質問
サルコペニア、フレイルといった言葉を耳にしました。
どういったものなのでしょうか?
このような疑問にお答えします。
目次
【フレイルとは】
フレイルとは加齢に伴う心身の活力が低下し複数の慢性疾患などの影響から生活機能が障害され、健康障害を招く状態のこと。
フレイルはよく、健康な状態と介護状態の中間と言われています。
フレイルは筋力の低下によって転倒しやすくなるなどの身体的な問題だけでなく、認知機能障害やうつ病などの精神的・心理的な問題および経済的問題といった社会的な問題までも含まれるのです。
心身の活力の低下=フレイル
「フレイル」という言葉は2014年に日本老年医学会が「虚弱」を意味する「frailty」から「フレイル」と名付けられました。
日本でも75歳を超えるとすごく増えていて、全国で約350万人以上いると言われています。
【フレイルの評価基準】
通常、健康な状態からいきなり要介護状態に移るということはありません。
筋力の衰えによって筋肉量が減少したり、認知機能や精神活動の低下という段階を徐々に経ると考えられています。
早い時期に適切に対応していれば、自立した生活をすることができ要介護状態になることを防ぐことができます。
本人だけでなく周囲も早く気づき、生活習慣を見直すことによって重症化をくい止めましょう。
現在、フレイルの定義については、いろいろと議論されている段階なので、統一された評価基準はありませんが、下記の「フレイルの評価基準」が一般的に使用されているようです。
<フレイルの評価基準>
(1)体重減少(意図しない年間4.5kg以上または5%以上の体重減少) (2)疲労感がある(何をするのも面倒だと週に3~4日以上感じる) (3)歩行速度の低下 (4)握力の低下 (5)身体活動量の低下 上記のうち3項目が当てはまればフレイルとし、1または2項目だけの場合にはフレイル前段階とされる 。 |
【サルコペニアとは】
サルコペニアとは、加齢や生活習慣などの影響によって筋肉量の減少や握力、歩行速度が低下した状態となり、ふらつき・転倒・骨折しやすくなるなどの身体機能に影響が見られる状態のこと。
サルコペニアの最も大きな要因は加齢で、65歳以上の高齢者に多いです。
高齢者の場合、運動量の低下にともない食欲も低下し、栄養不足の状態となり筋肉量が減るといった悪循環に陥ります。
筋肉量・筋力の減少で身体機能低下=サルコペニア
サルコペニアはフレイルの大きな要因のひとつなので転倒や骨折の恐れ、日常生活の支障、生活習慣病などのいろいろな病気にかかりやすくなることで、フレイルが進行して要介護状態につながる可能性が高くなってしまいます。
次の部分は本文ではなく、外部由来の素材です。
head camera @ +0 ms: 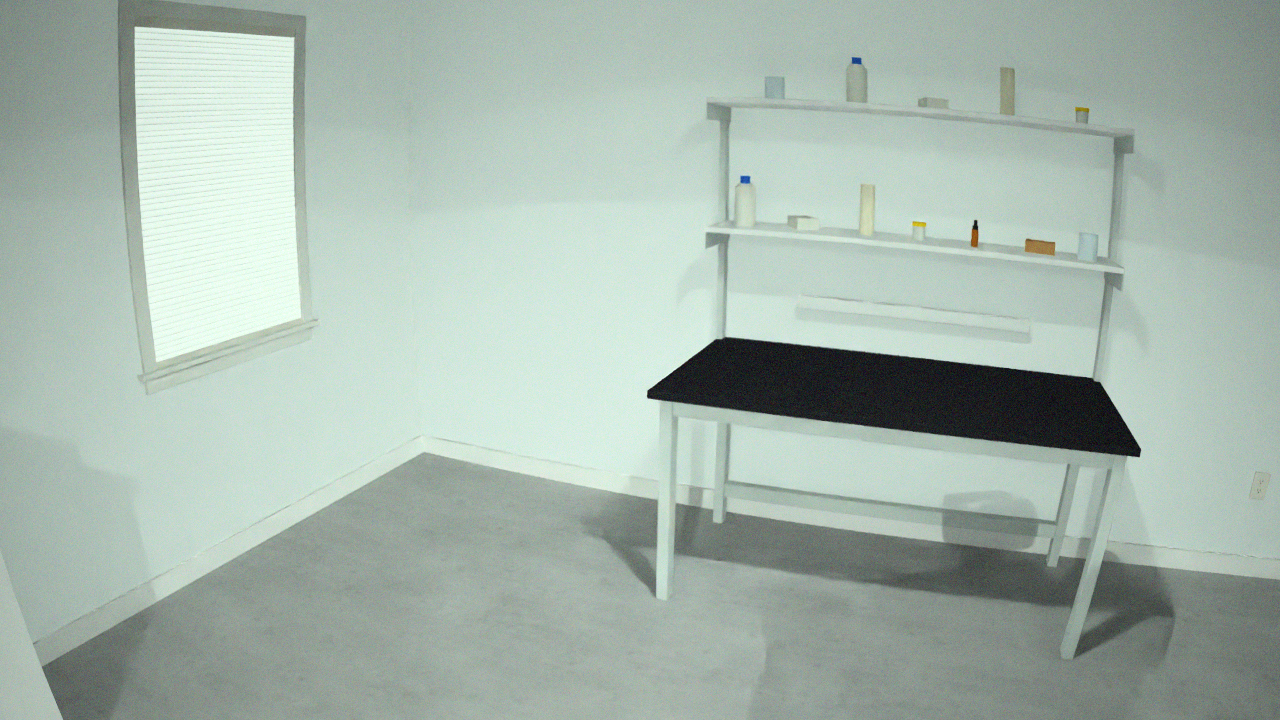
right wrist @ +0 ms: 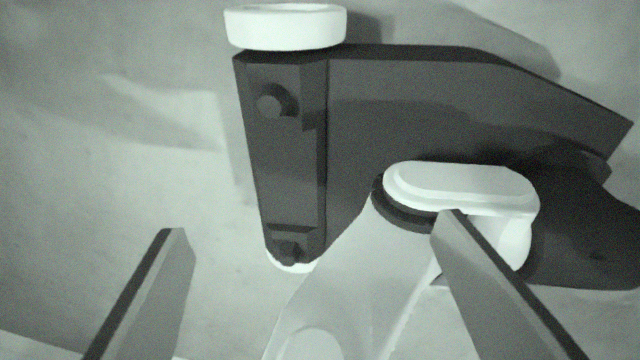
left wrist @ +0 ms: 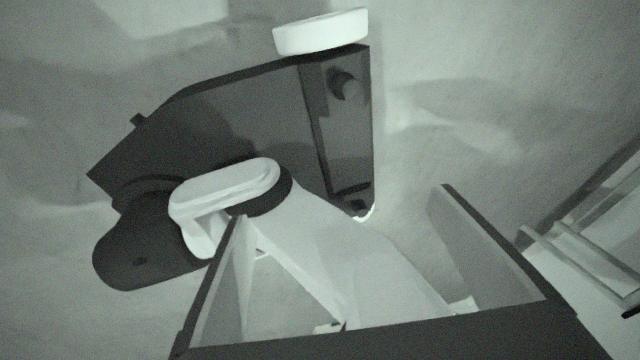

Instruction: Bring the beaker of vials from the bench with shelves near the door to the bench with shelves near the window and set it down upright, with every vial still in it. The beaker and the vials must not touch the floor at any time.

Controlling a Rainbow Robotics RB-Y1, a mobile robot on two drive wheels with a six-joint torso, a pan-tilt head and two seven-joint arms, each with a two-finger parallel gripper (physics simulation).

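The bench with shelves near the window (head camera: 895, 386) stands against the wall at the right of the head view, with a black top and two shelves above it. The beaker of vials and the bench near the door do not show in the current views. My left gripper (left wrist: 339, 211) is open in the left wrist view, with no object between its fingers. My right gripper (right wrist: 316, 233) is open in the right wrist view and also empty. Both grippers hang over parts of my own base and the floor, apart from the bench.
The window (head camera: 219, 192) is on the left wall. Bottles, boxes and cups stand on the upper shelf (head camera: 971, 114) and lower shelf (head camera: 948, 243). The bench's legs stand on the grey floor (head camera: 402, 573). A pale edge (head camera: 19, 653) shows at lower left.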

サルコペニアとは、ギリシャ語の「サルコ(筋肉)」と「ペニア(減少)」から組み合わされた造語です。
【サルコペニアの診断基準】
サルコペニアの診断基準は「筋力(握力)」「身体機能(歩行)」「筋肉量」を測定して行われます。
65歳以上の高齢者において筋肉量の減少を必須とし、筋力(握力)の低下もしくは身体機能(歩行速度)の低下のどちらかがみられる場合にサルコペニアと診断される。
<サルコペニアの診断・65歳以上の高齢者が対象>
①筋力(握力)の検査
基準:男性26kg未満、女性18kg未満
ひとつの目安として、日頃、ペットボトルのキャップが開けにくくなった人は握力が低下している可能性があります。
②身体機能(歩行)の測定
基準:0.8m/秒以下
横断歩道の青信号で渡りきれるかが目安です。
上記の①、②どちらも当てはまらなければサルコペニアではありません。
どちらか一つ、あるいは両方当てはまる方は③の筋肉量の測定を行います。
③筋肉量の測定
基準:BIA法 男性7.0kg/㎡未満、女性5.7kg/㎡未満
基準:DXA法 男性7.0kg/㎡未満、女性5.4kg/㎡未満
身体に微弱な電流を流す主体電気インピーダンス(BIA)法や、2種類のX線を使用する二重エネルギーX線吸収(DXA)法などが使われます。
基準以下でサルコペニアと診断されます。
【まとめ】
心身の活力の低下=フレイル
筋肉量・筋力の減少で身体機能低下=サルコペニア
フレイルの概念としまして、
身体的フレイル(サルコペニア・ロコモティブシンドローム)
精神的フレイル(認知機能障害・うつ病など)
社会的フレイル(外出減少・閉じこもり・独居・経済的困難)
があります。
このうちの身体的機能の衰えがサルコペニアで、フレイルは全体を包括しているのです。